Revendications du Maroc sur ceuta : une tension persistante malgré les crises migratoires

Les revendications du Maroc sur Ceuta et Melilla : un sujet toujours brûlant

Un ancien ambassadeur espagnol alerte sur la persistance des tensions territoriales entre Rabat et Madrid

Politique
Manifestation symbolique de revendications territoriales

Les tensions autour des enclaves espagnoles de Ceuta et Melilla en Afrique du Nord occupent une place centrale dans les relations entre le Maroc et l’Espagne, comme en témoigne la récente crise migratoire qui a frappé Ceuta fin juillet. Avec plus de 72 000 migrants débarqués en quelques jours, cette situation a mis en lumière un différend territorial de longue haleine que le Maroc n’a jamais abandonné.

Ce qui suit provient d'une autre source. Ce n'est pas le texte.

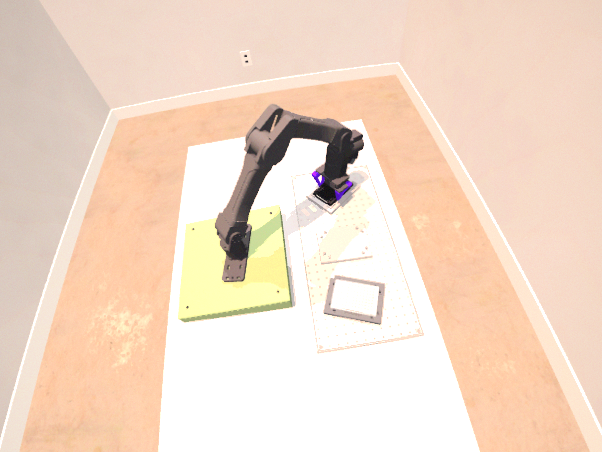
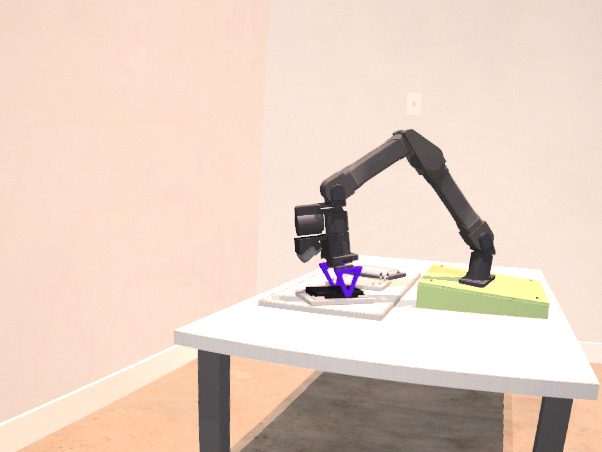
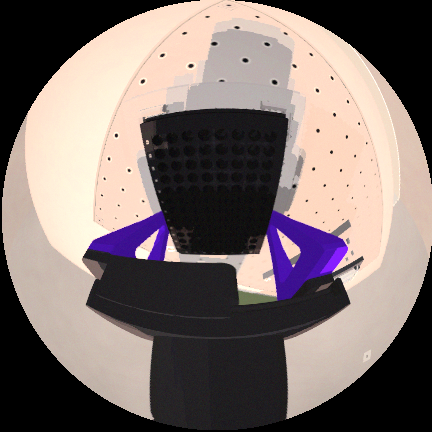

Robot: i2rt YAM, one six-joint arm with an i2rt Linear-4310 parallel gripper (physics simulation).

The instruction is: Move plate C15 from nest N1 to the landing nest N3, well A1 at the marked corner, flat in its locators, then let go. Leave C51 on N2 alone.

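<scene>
A black well plate [image 1: 326,195] [image 2: 317,291] [image 3: 215,165] sits level at a pale nest [image 1: 331,210] [image 2: 320,301] at the far end of the pegboard. I cannot read its label or see its A1 corner. My gripper [image 1: 330,191] [image 2: 342,290] [image 3: 217,214] points down and is shut on this plate, with a purple finger against each long side. A pale nest with small pegs [image 1: 346,259] [image 2: 381,286] is in the middle of the board. A dark grey frame with a white middle [image 1: 329,300] [image 2: 398,275] lies at the other end. No label shows on either.
The perforated board [image 1: 400,320] [image 2: 367,312] lies on the white table [image 1: 240,380] [image 2: 450,350]. The arm stands on a yellow-green block [image 1: 205,280] [image 2: 480,306] beside the board. The arm reaches over the table's far part.
</scene>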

D’après les déclarations de Jorge Dezcallar, ancien ambassadeur espagnol au Maroc et ancien chef du service de renseignement espagnol (CNI), Rabat continue de brandir ses revendications sur Ceuta et Melilla. Selon lui, ces tensions non résolues ont joué un rôle dans l’afflux massif de migrants vers Ceuta, que le Maroc aurait en partie laissé se produire.

« Le Maroc teste les réactions dans un contexte où il perçoit une certaine fragilité politique à Madrid », confie Dezcallar. Le gouvernement espagnol, dirigé par Pedro Sánchez, traverse en effet une période délicate marquée par des scandales de corruption impliquant des membres de l’exécutif et des proches du pouvoir. Ses positions ouvertes sur l’immigration et ses critiques envers les États-Unis ont également creusé des divergences au sein de l’Union européenne.

« La relation entre l’Espagne et le Maroc est marquée par des hauts et des bas, souvent plus guidée par les émotions que par la rationalité », explique l’ancien diplomate, qui a exercé ses fonctions à Rabat entre 1997 et 2001. Pourtant, malgré ces tensions, les deux pays restent étroitement liés par des échanges commerciaux florissants et une coopération indispensable sur les enjeux migratoires, la lutte antiterroriste et la stabilité régionale.

Les déclarations officielles de Rabat et Madrid

Du côté marocain, les appels à la souveraineté sur Ceuta et Melilla se multiplient. Le ministre de la Justice, Abdellatif Ouahbi, a réaffirmé mardi que ces territoires, bien que sous souveraineté espagnole depuis des siècles, faisaient partie intégrante des revendications marocaines. « Chaque fois que nous rencontrons nos homologues espagnols, cette question est abordée », a-t-il déclaré à la presse internationale.

Pour Madrid, la réponse est sans ambiguïté. Margarita Robles, ministre espagnole de la Défense, a réitéré avec fermeté : « Ceuta et Melilla sont espagnoles, et elles le resteront. » Cette position a été réaffirmée lors d’une visite officielle à Ceuta, une première pour un ministre des Affaires étrangères depuis le début de la démocratie espagnole. Une démarche perçue comme un geste d’apaisement envers Rabat.

Crises migratoires et stratégies de pression

Le déclencheur immédiat de la dernière crise migratoire à Ceuta ne serait pas directement lié aux revendications territoriales, mais à l’arrêt d’une cour espagnole interdisant les expulsions immédiates de migrants arrivés par voie maritime. Selon Dezcallar, « une forme de complaisance ou de négligence des autorités marocaines » aurait permis cet afflux exceptionnel.

L’ancien ambassadeur met en garde : l’Espagne ne dispose pas des moyens suffisants pour endiguer ces flux, qui se répètent avec une régularité inquiétante. Il rappelle notamment l’épisode de 2021, lorsque l’hospitalisation en Espagne de Brahim Ghali, leader du Front Polisario, avait provoqué une réaction immédiate de Rabat. En représailles, près de 10 000 migrants avaient été acheminés vers Ceuta, que Margarita Robles avait qualifié de « chantage politique ».

« Une erreur peut être pardonnée, mais pas deux », souligne Dezcallar, évoquant les mises en garde répétées des autorités locales de Ceuta concernant l’augmentation des arrivées irrégulières dans les jours précédant la crise. Les services de renseignement espagnols ont même alerté sur un risque de nouvel afflux massif le 15 août, alimenté par des appels aux réseaux sociaux.

« Quiconque croit que le Maroc abandonnera ses revendications sur Ceuta et Melilla se trompe lourdement », conclut l’ancien ambassadeur, soulignant l’intransigeance de Rabat sur ce dossier.